WHAT YOU ARE ASKED TO DO
In the listing below, tally the lines that hold "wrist" and report that number by itself.

____ DATA EXCERPT

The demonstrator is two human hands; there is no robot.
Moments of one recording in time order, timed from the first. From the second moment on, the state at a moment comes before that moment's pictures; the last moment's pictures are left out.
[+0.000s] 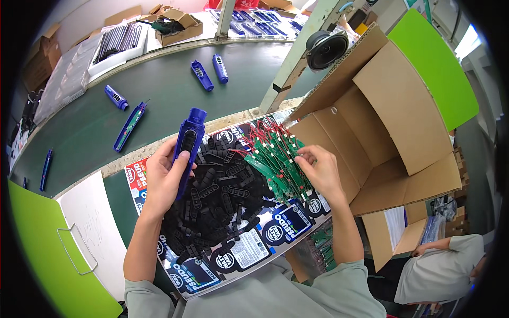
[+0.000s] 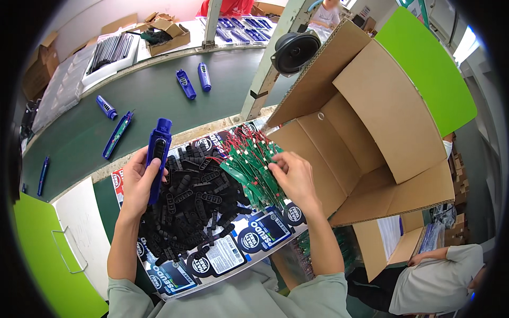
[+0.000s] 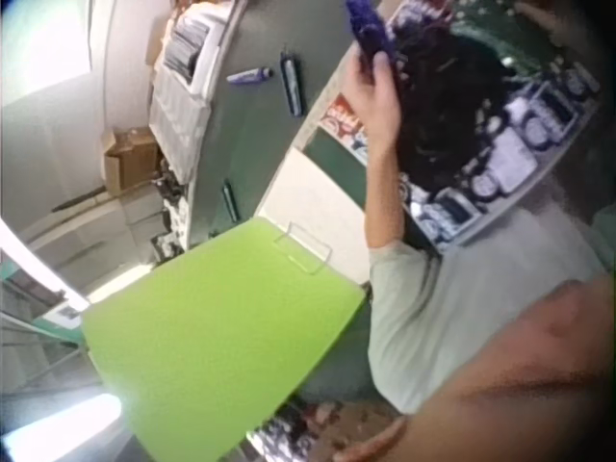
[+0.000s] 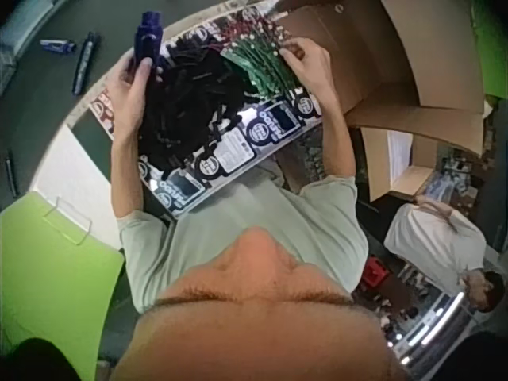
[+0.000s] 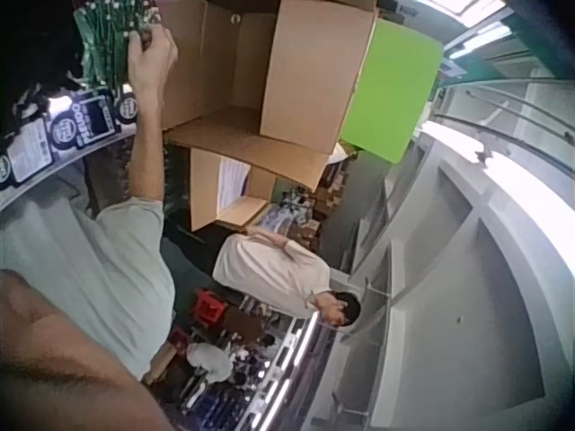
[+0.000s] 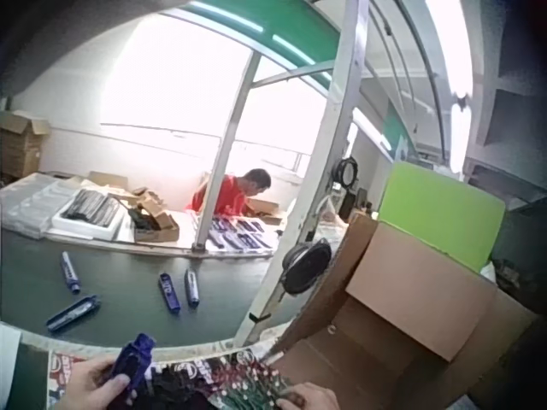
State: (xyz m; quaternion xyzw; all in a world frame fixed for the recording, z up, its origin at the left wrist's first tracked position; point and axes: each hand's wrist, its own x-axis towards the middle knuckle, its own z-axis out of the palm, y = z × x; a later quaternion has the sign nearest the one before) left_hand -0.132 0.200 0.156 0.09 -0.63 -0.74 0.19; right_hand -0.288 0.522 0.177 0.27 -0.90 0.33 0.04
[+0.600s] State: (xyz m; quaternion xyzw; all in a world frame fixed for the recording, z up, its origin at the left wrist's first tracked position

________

RESPONSE BELOW
2